§ **Activity**
Return the data in full, exactly as it was written.

§ **Material provided**
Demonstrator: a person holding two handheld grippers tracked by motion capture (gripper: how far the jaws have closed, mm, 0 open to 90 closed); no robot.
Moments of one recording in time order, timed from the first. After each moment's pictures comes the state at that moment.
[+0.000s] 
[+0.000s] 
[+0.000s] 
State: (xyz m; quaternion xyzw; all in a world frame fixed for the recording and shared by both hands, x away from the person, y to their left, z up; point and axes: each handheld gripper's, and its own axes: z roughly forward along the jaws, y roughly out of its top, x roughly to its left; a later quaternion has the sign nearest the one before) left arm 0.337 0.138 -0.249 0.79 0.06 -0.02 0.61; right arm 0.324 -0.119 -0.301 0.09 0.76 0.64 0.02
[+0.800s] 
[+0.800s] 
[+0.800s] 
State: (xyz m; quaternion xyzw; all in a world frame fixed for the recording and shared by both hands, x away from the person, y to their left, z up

§ **Solution for this problem**
Demonstrator: a person holding two handheld grippers tracked by motion capture (gripper: how far the jaws have closed, mm, 0 open to 90 closed); no robot.
Moments of one recording in time order, timed from the first. After each moment's pictures comes the state at that moment.
[+0.000s] 
[+0.000s] 
[+0.000s] 
State: (xyz m; quaternion xyzw; all in a world frame fixed for the recording and shared by both hands, x away from the person, y to their left, z up; point and axes: each handheld gripper's, and its own axes: z roughly forward along the jaws, y roughly out of its top, x roughly to its left; a later quaternion has the sign nearest the one before) left arm 0.337 0.138 -0.249 0.79 0.06 -0.02 0.61; right arm 0.324 -0.119 -0.301 0.09 0.76 0.64 0.02
[+0.800s] 
[+0.800s] 
[+0.800s] 
State: (xyz m; quaternion xyzw; all in a world frame fixed for the recording and shared by both hands, x away from the person, y to their left, z up

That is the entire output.